> **PROMPT**
Where does "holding" occur in the listing? Copy every line that holds it.

> **DATASET EXCERPTS**
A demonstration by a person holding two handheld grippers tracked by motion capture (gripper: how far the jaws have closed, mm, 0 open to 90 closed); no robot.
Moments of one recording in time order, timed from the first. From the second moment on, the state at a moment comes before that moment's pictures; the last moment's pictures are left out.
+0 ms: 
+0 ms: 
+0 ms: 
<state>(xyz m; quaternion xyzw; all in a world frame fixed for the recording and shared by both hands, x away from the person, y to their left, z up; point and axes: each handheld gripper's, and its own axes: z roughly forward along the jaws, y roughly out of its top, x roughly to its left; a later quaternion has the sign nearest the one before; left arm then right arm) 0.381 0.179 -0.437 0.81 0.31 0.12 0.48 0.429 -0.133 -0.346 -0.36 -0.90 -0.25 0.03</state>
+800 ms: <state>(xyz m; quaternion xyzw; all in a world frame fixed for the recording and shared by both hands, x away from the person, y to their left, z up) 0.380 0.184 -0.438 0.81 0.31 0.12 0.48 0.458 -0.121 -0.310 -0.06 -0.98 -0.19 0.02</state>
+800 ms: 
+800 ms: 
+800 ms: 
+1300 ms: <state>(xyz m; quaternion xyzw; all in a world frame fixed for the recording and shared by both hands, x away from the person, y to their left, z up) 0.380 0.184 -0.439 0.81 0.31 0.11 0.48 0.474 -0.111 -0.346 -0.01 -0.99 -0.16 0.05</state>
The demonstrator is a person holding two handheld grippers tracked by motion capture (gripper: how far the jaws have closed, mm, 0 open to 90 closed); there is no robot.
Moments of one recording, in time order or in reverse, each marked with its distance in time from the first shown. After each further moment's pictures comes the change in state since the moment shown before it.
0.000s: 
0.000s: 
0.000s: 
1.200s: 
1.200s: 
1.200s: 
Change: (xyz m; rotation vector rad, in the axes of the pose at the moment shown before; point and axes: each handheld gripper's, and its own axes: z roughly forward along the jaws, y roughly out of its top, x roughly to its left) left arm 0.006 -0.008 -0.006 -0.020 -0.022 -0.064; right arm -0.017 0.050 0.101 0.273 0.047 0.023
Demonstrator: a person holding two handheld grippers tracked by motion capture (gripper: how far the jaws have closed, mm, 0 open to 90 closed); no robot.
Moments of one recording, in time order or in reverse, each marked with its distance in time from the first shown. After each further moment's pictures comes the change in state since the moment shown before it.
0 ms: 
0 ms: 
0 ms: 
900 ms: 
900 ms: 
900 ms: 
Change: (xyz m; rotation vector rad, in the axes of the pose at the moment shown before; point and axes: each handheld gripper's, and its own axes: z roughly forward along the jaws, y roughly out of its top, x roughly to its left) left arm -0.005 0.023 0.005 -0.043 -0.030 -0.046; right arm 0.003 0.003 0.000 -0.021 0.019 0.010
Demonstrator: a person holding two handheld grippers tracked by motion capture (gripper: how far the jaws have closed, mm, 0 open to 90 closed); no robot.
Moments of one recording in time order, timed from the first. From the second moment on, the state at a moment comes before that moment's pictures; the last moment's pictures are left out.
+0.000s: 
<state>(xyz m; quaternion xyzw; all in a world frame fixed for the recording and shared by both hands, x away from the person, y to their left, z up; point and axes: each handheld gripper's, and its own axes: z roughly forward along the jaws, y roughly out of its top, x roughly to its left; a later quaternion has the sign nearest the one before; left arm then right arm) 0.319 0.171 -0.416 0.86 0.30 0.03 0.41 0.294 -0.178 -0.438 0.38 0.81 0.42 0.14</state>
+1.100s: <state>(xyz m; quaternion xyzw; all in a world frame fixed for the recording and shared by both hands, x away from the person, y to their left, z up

> **OUTPUT**
A demonstration by a person holding two handheld grippers tracked by motion capture (gripper: how far the jaws have closed, mm, 0 open to 90 closed); no robot.
The demonstrator is a person holding two handheld grippers tracked by motion capture (gripper: how far the jaws have closed, mm, 0 open to 90 closed); there is no robot.
Demonstrator: a person holding two handheld grippers tracked by motion capture (gripper: how far the jaws have closed, mm, 0 open to 90 closed); no robot.
Demonstrator: a person holding two handheld grippers tracked by motion capture (gripper: how far the jaws have closed, mm, 0 open to 90 closed); no robot.

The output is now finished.